スナップ写真に近い撮り方だったから、写ってなかったらゴメンナサイで済む写真でしたが・・・
写真屋さんに無理を言って、トリミングしてもらいました。日ごろの付き合いで通常価格です。「あんたにしてはドジを踏んだね」と言われてしまいました。日ごろ内臓ストロボを使ったことがないのが、裏目に出た感じです。
これがトラウマで、それからますます内臓ストロボを使わなくなりました。一眼レフに内臓ストロボがなくても個人的には不満はありません。
2012/07/17(火)内臓ストロボの実用性
ソニーのミラーレス機 NEX が登場したときは、小型軽量化を優先してストロボ内蔵にせず、外付けストロボを同梱するやり方でした。別売ではないから、コストダウンのためではないはずです。
内臓ストロボを望む声に押されたのか、現在は機種によって内臓と外付けが混在しています。あのボディーにストロボ機能を組み込むのは、大変だったと思います。
もし同じスペックのカメラで、ストロボ内蔵とストロボなしの型式があったら、どちらが売れるでしょうか? 差額がいくらになるかで結果が変わりそうです。
現実には、わざわざストロボを外した機種を作るのは非効率で、コストダウンにはならないと思います。メーカーとしては、内臓ストロボをなくした分を別の機能(例えば小型化や EVF)に振り替え、付加価値をつけたいところです。
高感度対応になったから内蔵ストロボが不要というのは、少々乱暴な言い分です。いくら超高感度にしても闇夜のカラスは写りません。

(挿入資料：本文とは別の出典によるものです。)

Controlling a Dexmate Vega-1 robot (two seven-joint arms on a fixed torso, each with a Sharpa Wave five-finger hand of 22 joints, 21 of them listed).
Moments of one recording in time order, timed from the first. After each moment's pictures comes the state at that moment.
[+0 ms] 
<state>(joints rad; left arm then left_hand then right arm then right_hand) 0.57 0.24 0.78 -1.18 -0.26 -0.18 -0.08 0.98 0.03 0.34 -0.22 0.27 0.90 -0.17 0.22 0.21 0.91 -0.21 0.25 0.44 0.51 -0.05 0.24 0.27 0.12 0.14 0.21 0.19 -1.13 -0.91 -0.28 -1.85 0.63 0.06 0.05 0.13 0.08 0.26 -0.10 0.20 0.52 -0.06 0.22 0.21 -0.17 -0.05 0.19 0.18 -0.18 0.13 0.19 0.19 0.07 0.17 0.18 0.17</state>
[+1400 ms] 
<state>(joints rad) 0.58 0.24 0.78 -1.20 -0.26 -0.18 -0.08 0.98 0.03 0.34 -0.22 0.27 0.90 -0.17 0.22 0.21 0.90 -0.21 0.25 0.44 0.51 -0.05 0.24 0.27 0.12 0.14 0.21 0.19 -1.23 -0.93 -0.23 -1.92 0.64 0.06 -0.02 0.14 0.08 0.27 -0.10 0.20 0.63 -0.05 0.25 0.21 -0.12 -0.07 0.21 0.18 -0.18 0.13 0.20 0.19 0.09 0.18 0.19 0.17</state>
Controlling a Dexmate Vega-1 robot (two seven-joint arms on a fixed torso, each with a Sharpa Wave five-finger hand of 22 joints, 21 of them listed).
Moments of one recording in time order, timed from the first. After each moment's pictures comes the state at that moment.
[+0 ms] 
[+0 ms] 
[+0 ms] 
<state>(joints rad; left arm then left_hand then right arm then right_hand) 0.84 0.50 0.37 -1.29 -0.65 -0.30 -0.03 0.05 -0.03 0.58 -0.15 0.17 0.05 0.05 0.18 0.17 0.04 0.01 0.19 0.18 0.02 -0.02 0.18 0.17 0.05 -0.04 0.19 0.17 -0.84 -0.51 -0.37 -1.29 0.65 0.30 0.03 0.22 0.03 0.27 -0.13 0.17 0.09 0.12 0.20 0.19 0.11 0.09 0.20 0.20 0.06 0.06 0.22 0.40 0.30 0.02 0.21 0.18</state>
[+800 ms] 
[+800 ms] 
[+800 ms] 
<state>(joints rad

光量の小さい内臓ストロボでも超高感度なら大光量に相当します。使える実効感度が高くなればなるほど、内臓ストロボの威力が増すわけです。あるのとないのでは大違いです。
瞬間的な光しか出せないストロボは、動画には使えません。超高感度が実用レベルになったら、連続光の発光ダイオードで静止画と動画が撮れるようになると思います。そのときは、バッテリーの問題も含めて、内臓するのがいいのかの議論が再燃するかもしれません。